*What to produce*:
Each line below must be reproduced exactly, though the pictures are to be dropped.

────

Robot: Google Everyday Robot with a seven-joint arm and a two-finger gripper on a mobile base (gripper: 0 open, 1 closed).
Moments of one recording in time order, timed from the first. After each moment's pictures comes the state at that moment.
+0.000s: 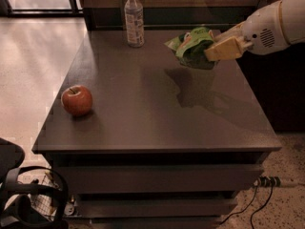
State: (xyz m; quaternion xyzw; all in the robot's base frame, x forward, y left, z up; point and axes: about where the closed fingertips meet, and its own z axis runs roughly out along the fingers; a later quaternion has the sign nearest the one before) arm 0.576 -0.156 0.969 -0.43 0.78 0.19 0.41
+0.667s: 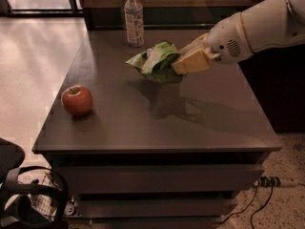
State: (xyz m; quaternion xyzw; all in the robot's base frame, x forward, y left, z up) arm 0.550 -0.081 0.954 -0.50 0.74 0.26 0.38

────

*Answer area*:
Robot: Google Everyday Robot with a seven-joint arm and a two-finger gripper on a mobile base (gripper: 0 open, 1 closed).
Moments of one recording in time order, timed from the first. After each moment's pictures comes the state at that moment.
+0.000s: 
State: (xyz m; quaternion xyzw; all in the robot's base frame, x forward, y left, z up; point and axes: about where the closed fingertips meet, and its own z axis runs roughly out along the fingers; a later quaternion has the sign nearest the one before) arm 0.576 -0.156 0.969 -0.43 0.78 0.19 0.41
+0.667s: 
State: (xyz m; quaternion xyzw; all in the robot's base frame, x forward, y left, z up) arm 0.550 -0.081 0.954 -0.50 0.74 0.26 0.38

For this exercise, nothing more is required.